RETSAT Das Double-Nickase-Plasmid (h) besteht aus einem aufeinander abgestimmten Plasmidpaar, das für die hochspezifische Bearbeitung des RETSAT-Lokus in human-Zelllinien entwickelt wurde. Jedes Plasmid exprimiert eine Cas9-D10A-Nickase und eine spezifische sgRNA, die auf entgegengesetzte DNA-Stränge innerhalb von RETSAT abzielt. Wenn sie auf benachbarte Stellen auf entgegengesetzten DNA-Strängen gerichtet sind, erzeugen die beiden Nickasen versetzte Einzelstrang-Schnitte, die zusammen einen versetzten Doppelstrangbruch erzeugen, was eine koordinierte On-Target-Aktivität beider Guides erfordert. Der resultierende DNA-Bruch wird durch endogene zelluläre Reparaturwege behoben, meist durch nicht-homologe Endverknüpfung (NHEJ), was zu Insertionen oder Deletionen führt, die die RETSAT-Funktion stören. Durch die Notwendigkeit einer doppelten sgRNA-Bindung am Zielort erhöht der Doppel-Nick-Ansatz die Spezifität der Bearbeitung und bietet eine komplementäre CRISPR-Strategie für Anwendungen, bei denen eine zusätzliche Kontrolle über die Zielgenauigkeit gewünscht ist.

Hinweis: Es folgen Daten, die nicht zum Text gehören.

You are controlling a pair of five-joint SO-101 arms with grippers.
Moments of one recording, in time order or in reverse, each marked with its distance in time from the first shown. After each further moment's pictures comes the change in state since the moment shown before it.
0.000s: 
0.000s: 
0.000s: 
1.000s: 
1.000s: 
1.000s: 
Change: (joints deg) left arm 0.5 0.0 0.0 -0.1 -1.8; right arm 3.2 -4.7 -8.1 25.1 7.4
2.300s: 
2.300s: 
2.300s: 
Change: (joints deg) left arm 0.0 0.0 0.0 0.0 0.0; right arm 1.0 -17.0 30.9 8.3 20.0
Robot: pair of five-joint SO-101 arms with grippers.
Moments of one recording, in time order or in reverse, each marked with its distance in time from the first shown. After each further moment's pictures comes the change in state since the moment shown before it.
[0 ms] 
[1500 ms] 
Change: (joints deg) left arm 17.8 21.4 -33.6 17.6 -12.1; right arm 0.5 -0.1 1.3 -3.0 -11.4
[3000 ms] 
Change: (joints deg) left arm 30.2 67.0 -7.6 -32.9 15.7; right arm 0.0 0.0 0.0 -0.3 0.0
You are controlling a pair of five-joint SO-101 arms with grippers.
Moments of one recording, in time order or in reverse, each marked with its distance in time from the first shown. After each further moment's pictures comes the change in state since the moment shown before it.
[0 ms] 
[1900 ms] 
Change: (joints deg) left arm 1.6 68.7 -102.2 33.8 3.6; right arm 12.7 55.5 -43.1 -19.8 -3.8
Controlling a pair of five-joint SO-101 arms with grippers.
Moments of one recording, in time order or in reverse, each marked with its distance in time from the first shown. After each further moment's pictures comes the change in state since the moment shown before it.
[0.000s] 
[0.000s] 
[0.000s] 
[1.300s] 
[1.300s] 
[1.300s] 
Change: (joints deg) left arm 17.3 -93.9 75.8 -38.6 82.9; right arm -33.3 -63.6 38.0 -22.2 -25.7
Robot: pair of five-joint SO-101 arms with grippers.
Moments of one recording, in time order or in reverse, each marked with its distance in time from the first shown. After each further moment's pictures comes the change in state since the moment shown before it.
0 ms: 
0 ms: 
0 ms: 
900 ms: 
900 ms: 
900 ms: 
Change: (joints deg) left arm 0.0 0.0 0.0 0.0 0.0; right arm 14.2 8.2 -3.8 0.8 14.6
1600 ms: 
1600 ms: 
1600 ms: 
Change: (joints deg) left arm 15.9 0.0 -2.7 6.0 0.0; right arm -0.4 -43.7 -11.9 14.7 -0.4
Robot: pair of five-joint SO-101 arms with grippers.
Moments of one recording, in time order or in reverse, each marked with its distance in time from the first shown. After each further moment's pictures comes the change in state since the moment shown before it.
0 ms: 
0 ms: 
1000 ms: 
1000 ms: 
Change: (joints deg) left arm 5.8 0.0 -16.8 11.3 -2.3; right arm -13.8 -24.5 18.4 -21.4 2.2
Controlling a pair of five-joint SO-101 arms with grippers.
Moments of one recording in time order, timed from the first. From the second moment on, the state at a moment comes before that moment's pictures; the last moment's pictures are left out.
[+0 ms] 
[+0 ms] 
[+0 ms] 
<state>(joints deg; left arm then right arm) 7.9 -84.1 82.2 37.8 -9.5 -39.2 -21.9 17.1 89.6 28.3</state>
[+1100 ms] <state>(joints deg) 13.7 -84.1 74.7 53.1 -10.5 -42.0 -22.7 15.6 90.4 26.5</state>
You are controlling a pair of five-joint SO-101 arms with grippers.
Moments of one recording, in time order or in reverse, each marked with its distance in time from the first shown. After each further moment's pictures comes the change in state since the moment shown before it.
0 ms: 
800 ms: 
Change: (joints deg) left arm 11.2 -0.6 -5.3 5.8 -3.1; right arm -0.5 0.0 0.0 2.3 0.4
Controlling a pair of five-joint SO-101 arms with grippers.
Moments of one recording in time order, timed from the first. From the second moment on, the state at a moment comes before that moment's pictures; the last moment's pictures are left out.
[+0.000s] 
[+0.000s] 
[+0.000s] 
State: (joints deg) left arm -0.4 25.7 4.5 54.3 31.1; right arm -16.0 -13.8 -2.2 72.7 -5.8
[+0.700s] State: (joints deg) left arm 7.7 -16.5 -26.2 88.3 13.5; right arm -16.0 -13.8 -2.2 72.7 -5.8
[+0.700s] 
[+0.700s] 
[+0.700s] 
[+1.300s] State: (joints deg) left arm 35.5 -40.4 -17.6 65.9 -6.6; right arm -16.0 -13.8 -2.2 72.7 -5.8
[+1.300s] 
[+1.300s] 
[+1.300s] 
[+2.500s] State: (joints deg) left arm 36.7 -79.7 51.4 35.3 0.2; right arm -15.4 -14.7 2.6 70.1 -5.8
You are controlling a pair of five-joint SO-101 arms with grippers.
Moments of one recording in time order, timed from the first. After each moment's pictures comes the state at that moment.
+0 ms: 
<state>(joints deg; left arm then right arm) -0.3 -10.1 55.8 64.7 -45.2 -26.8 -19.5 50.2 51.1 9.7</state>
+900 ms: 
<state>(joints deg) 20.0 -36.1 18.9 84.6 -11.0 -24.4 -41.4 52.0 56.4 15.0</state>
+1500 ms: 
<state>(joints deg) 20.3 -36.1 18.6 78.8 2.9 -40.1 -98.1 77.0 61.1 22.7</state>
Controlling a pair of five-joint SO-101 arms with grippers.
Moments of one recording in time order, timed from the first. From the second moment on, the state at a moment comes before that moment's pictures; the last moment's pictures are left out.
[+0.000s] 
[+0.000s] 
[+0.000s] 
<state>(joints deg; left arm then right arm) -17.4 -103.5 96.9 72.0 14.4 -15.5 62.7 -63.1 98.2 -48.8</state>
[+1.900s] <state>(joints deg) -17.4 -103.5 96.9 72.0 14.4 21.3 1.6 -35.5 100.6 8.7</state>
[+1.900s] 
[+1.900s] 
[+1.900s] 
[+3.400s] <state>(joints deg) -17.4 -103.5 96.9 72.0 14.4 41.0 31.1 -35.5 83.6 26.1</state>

Um eine effiziente Identifizierung editierter Zellen zu unterstützen, kodiert ein Plasmid GFP zur fluoreszierenden Visualisierung transfizierter Populationen, während das Begleitplasmid ein Puromycin-Resistenzgen für die Antibiotika-Selektion trägt. Zusammen unterstützen diese Merkmale eine effiziente Anreicherung co-transfizierter Populationen und vereinfachen die Validierung von Klonen mit RETSAT-Störung.
Nur für Forschungszwecke. Nicht für diagnostische oder therapeutische Zwecke bestimmt.